**What to produce**
Look through the records and copy each line that has "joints" in it.

Recorded data

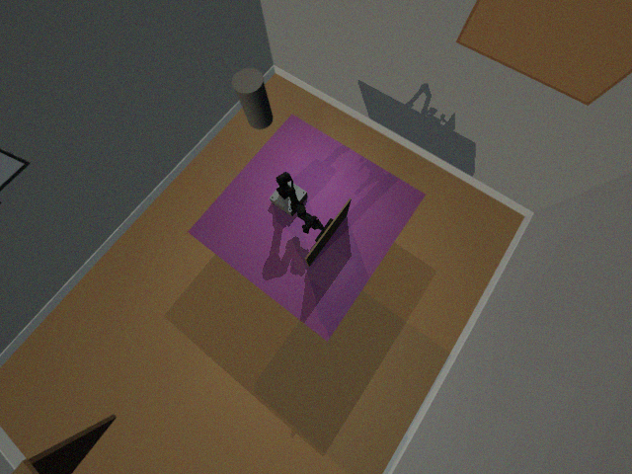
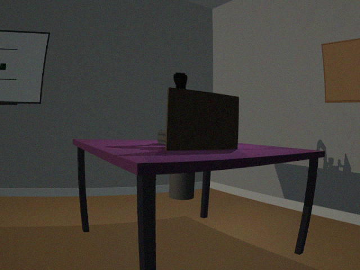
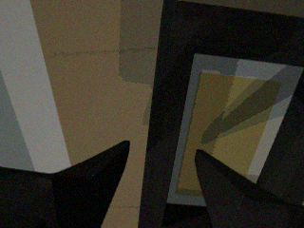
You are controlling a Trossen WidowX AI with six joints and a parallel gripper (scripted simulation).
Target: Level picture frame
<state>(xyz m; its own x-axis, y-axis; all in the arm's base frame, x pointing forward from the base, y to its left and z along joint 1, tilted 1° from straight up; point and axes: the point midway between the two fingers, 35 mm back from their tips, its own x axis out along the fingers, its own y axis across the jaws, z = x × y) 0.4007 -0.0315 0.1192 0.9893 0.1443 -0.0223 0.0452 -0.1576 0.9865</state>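
Right now the picture frame is 50 mm below my gripper tip and 10 mm ahead of it. The rest, counted from my gripper tip: brown wall panel: 60 mm below, 20 mm ahead, 10 mm to the left.
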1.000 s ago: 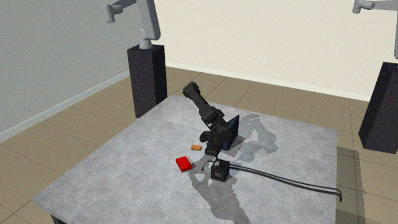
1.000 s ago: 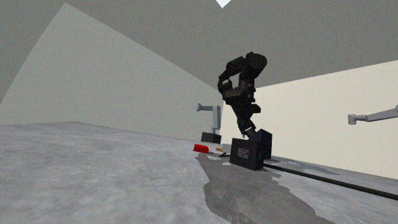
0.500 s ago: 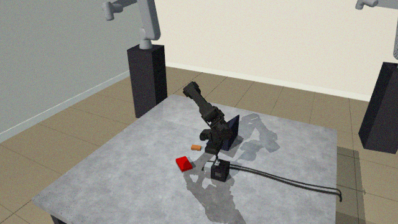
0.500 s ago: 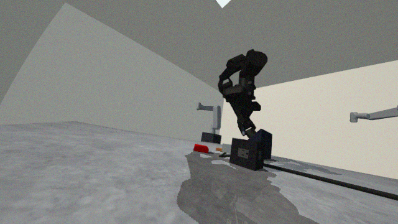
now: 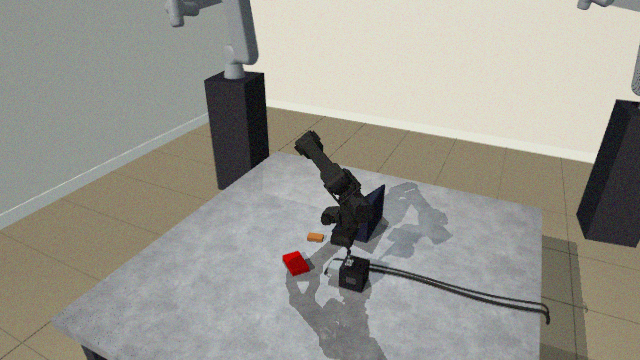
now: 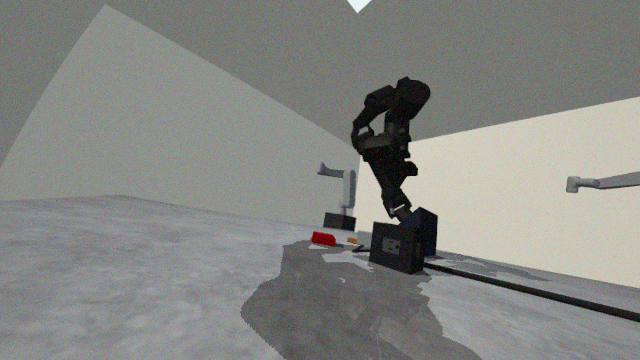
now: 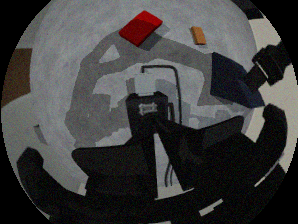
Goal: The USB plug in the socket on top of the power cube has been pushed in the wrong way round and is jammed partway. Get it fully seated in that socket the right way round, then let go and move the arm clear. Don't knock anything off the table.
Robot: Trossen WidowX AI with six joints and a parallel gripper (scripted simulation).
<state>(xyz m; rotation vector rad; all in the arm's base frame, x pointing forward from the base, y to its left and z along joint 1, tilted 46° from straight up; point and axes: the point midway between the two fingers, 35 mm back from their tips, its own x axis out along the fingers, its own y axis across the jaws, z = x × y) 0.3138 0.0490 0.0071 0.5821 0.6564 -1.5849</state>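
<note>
My gripper tip is now 2 cm above the USB plug. From my gripper tip the other things lie so: orange block: 18 cm behind, 17 cm to the right, 13 cm below; then red flat block: 18 cm to the right, 13 cm below, 1 cm behind.
</note>
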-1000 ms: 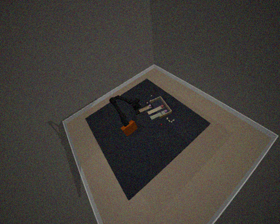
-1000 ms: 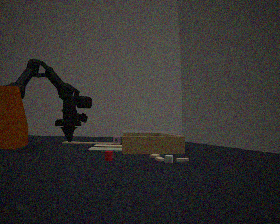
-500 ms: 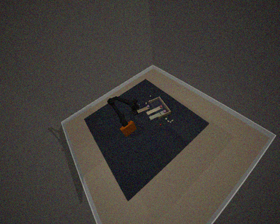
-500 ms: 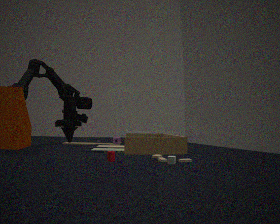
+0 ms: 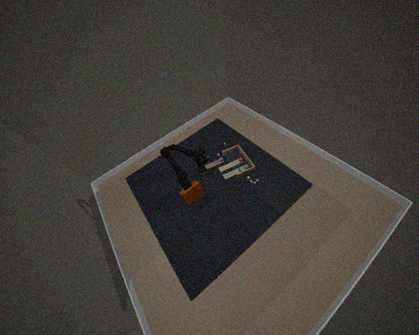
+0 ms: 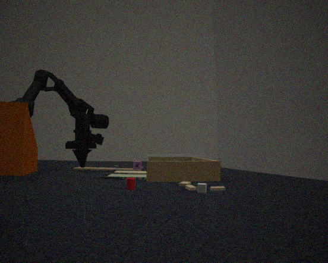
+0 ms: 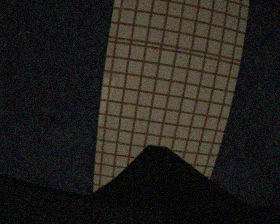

**Expected answer**
You are controlling a Trossen WidowX AI with six joints and a parallel gripper (scripted simulation).
Robot: Trossen WidowX AI with six joints and a parallel gripper (scripted simulation).

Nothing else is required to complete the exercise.